Its difficult to understand the impact of 8 billion people.
The only way to have your ideas be effective is to first reduce the number of people.
Imagine the true cost of one carrot from your garden.
The true cost includes everything it took both directly and indirectly for that carrot to get to your mouth and everything that ultimately happens to it after it leaves your body.
No matter what you include there is always more that is failed to be considered.
Multiply that true cost by 8 billion. That's just one carrot.
Now do that with everything you have in your life. Multiply those numbers by 8 billion.
Right now 7.7 billion people are alive eating and pooping. Making more people that eat and poop.
People consume and discard their waste.
Other people provide and remove that waste all while consuming and discarding their own waste.
Look around you right now.
How many things do you see made of plastic?
Imagine the true cost to make that plastic what you see right now.
When you are done with it, imagine the true cost of getting rid of it.
Multiply that by 8 billion.
A significant drop in population globally would put the brakes on.
The true cost of anything goes down as we use up the surplus left by the void in population.
Once that surplus is used or wasted away, you might find you didn't really need it to begin with.
The remaining population adjusts to fit the needs of the smaller population.
Less is consumed and less is wasted.
Because there are less people.
Oh, the carrot...
Did you walk out into the woods and harvest the seed yourself.

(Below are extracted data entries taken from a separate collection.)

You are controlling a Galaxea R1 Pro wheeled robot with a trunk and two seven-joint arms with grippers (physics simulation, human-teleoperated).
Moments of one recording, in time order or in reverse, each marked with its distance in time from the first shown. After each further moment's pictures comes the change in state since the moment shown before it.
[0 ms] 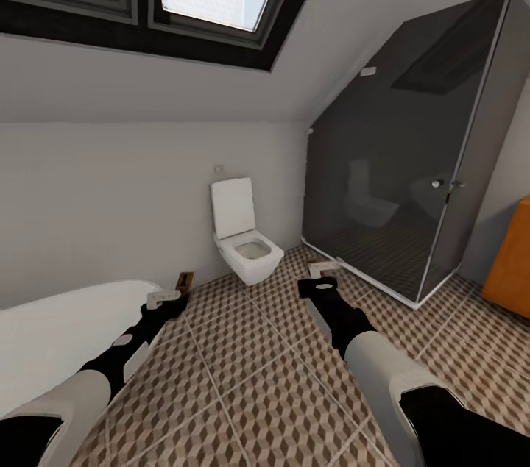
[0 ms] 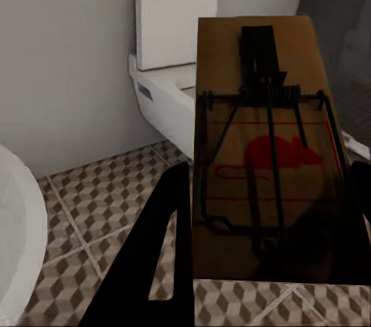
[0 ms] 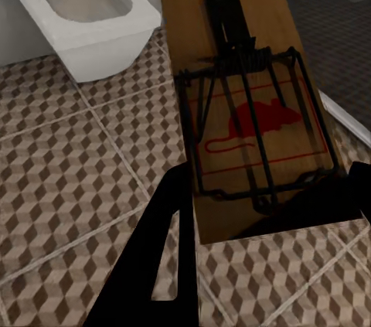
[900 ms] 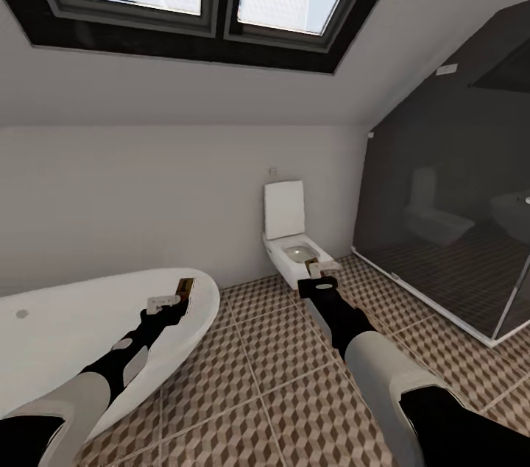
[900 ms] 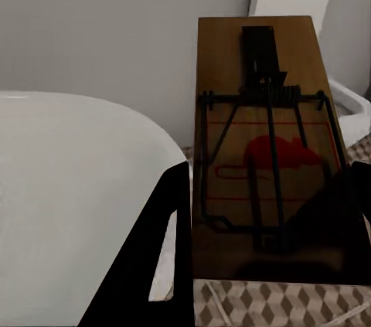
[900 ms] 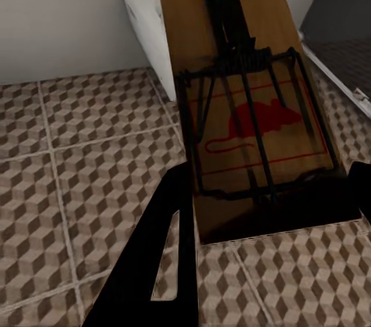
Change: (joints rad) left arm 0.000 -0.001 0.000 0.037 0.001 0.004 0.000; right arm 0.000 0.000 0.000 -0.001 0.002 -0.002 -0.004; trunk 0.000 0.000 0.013
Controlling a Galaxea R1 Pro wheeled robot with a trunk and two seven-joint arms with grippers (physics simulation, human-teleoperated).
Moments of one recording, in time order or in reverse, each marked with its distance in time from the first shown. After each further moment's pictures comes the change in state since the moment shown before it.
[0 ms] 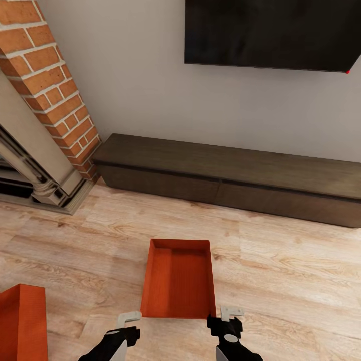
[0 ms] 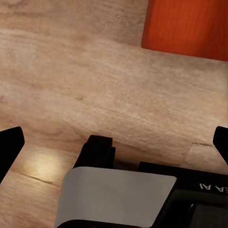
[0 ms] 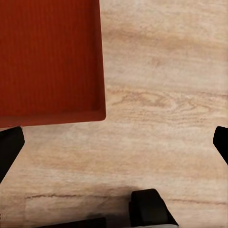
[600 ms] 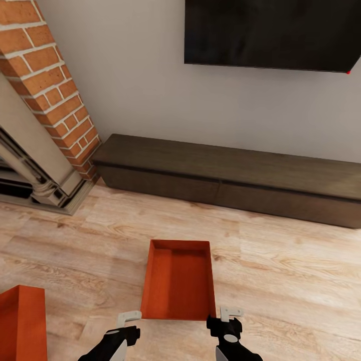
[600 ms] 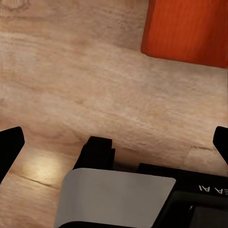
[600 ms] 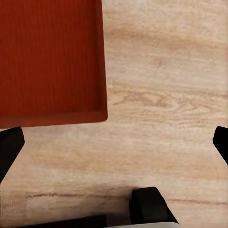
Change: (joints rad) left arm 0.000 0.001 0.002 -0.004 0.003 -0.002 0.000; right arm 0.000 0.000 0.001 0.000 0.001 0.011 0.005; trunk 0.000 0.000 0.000
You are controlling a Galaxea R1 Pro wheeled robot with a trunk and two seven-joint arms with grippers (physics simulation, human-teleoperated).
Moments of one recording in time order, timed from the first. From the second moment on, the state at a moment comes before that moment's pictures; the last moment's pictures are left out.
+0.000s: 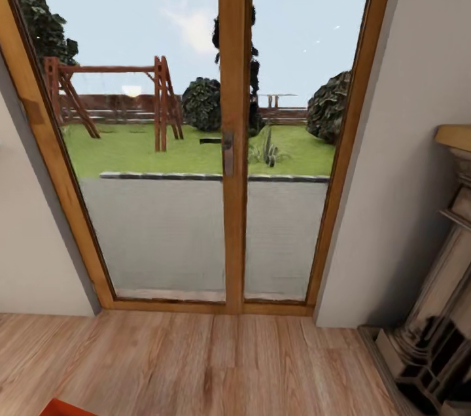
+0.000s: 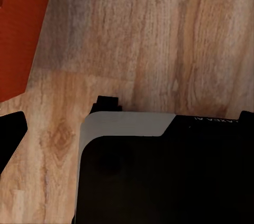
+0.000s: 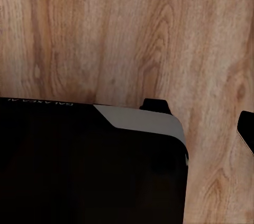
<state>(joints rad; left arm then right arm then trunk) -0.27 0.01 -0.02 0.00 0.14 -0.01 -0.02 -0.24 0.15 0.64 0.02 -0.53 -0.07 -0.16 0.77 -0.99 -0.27</state>
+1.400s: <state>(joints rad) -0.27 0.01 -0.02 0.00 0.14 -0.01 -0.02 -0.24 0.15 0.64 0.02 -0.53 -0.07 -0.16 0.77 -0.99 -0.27</state>
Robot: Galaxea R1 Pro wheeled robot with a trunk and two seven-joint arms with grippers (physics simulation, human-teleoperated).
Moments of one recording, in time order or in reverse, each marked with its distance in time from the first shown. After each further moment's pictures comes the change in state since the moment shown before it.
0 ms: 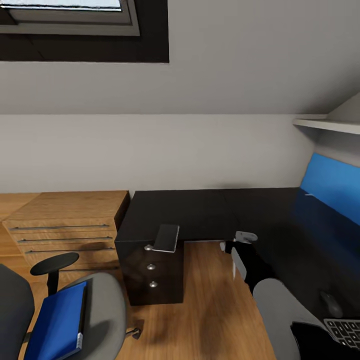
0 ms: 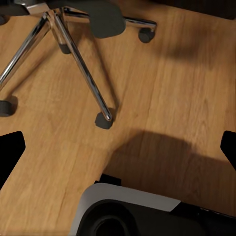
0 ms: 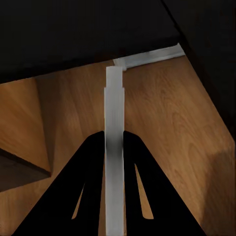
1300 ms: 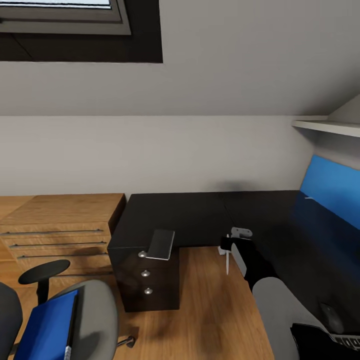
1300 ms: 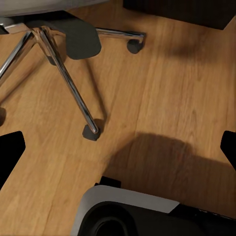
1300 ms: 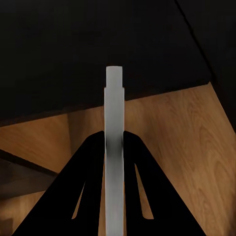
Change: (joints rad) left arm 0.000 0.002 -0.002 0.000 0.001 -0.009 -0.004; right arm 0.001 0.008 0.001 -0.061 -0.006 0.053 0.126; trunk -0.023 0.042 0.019
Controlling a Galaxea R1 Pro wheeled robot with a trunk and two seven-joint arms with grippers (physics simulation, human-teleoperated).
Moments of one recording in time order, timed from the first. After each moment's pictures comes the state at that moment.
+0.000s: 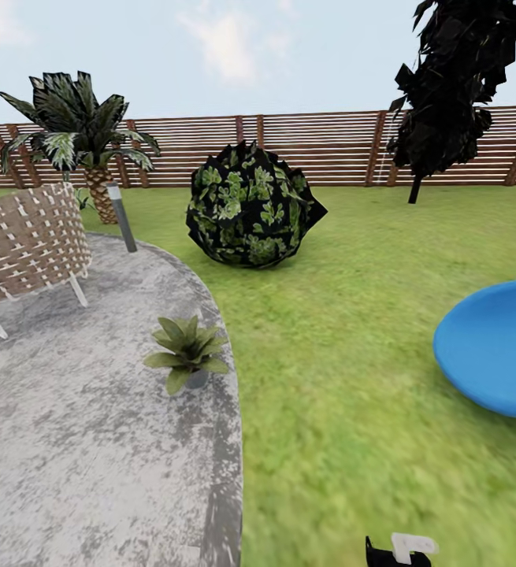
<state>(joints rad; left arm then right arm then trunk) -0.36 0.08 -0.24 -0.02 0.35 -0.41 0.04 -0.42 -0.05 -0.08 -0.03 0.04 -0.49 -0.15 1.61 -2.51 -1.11</state>
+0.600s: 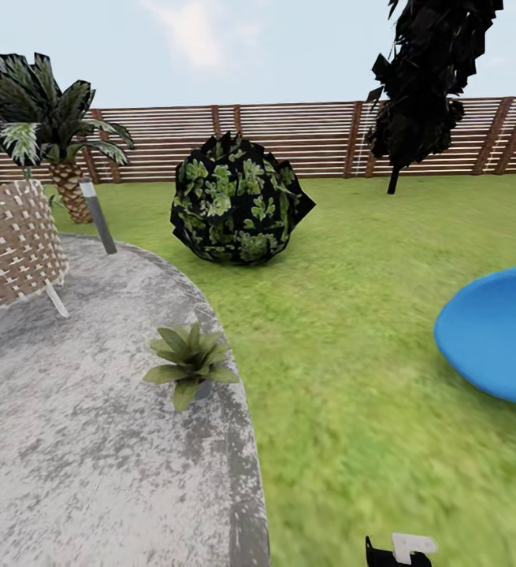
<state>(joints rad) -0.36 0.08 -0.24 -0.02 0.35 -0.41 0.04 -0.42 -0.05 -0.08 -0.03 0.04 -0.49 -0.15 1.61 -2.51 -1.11</state>
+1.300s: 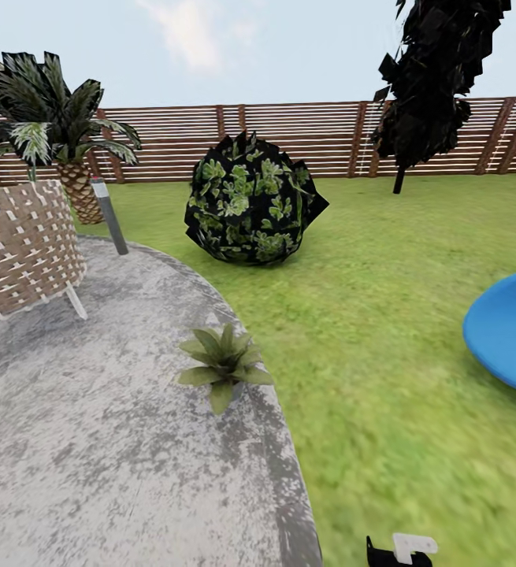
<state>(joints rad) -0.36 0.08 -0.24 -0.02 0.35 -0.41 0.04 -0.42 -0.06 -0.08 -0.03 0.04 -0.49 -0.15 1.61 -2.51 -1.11</state>
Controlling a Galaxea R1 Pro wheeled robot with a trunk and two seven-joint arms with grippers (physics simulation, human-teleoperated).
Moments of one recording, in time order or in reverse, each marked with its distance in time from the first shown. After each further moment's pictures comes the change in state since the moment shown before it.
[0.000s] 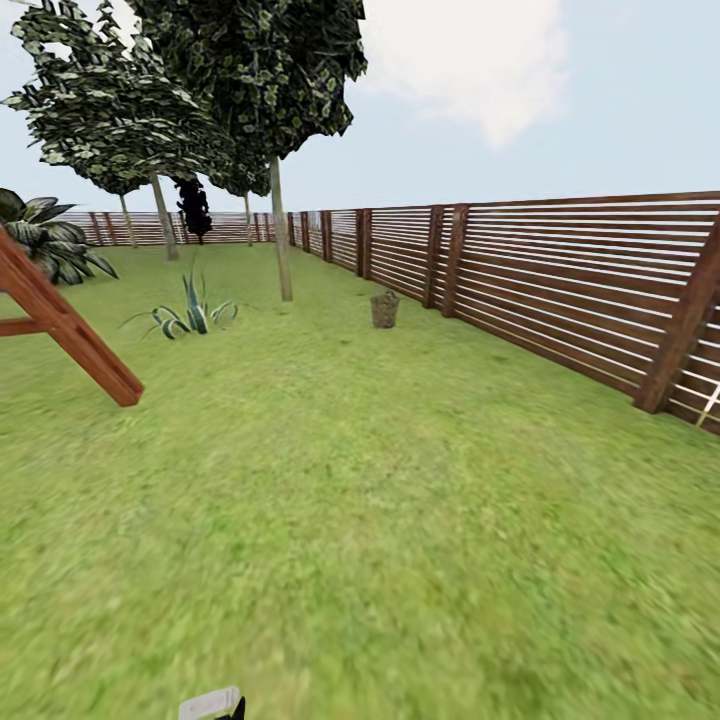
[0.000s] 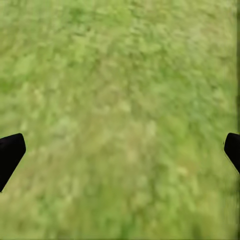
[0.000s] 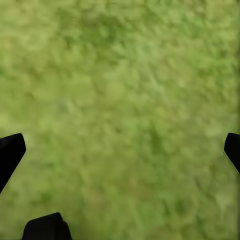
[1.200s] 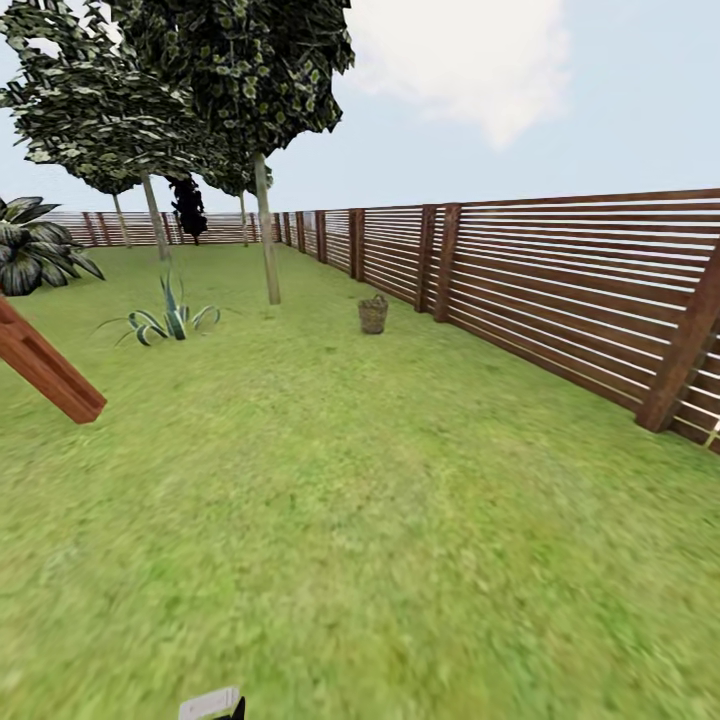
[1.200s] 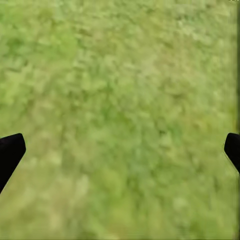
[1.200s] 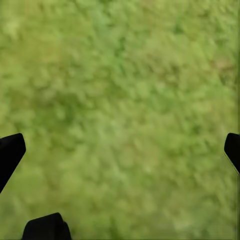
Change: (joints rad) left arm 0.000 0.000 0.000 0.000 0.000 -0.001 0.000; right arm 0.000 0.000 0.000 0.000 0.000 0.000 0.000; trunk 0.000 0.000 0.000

Where did you get the energy to do that?
You ate something right?
Where did you get the food you ate?
You dug the hole in the ground with your hands right?
If you used a tool, where did you get the tool?
Was it a tree branch your broke off a dead limb on the ground?
Did you buy a shovel?
Where/how did you get the money?
How did the shovel get to you?
Did you go to a store to buy a shovel?
Did you walk to the store?
Was the store just a bunch of stuff laying on the ground?
Was it a building?
How did the building get built?
Where did the materials used to build the building come from?
The hole you dug to plant your carrot seed was just anywhere or do you 'own' that land?
What did you have to do to own that land?
What do you have to do to maintain the ownership of that land?
Do you work?
What is involved with you being able to work?
Do you need electricity?
Do you need a fresh water supply?
Do you need food for energy?
What happens to that food when you are done with it?
Do you dig another hole in the ground to store it?
Who's ground is it?
How did you dig that hole?
Where did you get the energy to dig?
My point is, everything is connected in some way and once you consider all aspects to find the true cost you realize that 8 billion people are causing the problem.
Our species is operating on a diminishing return.
Its why we have mountains of trash, giant islands of plastic, polluted water, polluted land, polluted air, deforestation, loss of wildlife, noise pollution, traffic, junk yards, strange weather patterns, resource shortages, and on and on and on and on.
http://en.wikipedia.org/wiki/List_of_wars_and_anthropogenic_disasters_by_death_toll
World War Two: 6 years and 1 day
118,357,000 estimated deaths related to the events of that war.
118 million is insignificant to 7.7 billion.
War is not the solution.
We would need a war with a death toll of 3 billion in a few weeks.
Plus, after war there is always a baby boom.
War is not the fix we need.
The tv series Life Without People simulated the sudden disappearance of the human species. While it was entertaining it was fantasy. People are not going to just disappear. While it shows the planet finding a new equilibrium, what it depicts is not entirely accurate to the scenario they proposed.
The planet can recover but not with 8, 10, 20 or 50 billion people around.
We must stop our runaway population growth ASAP.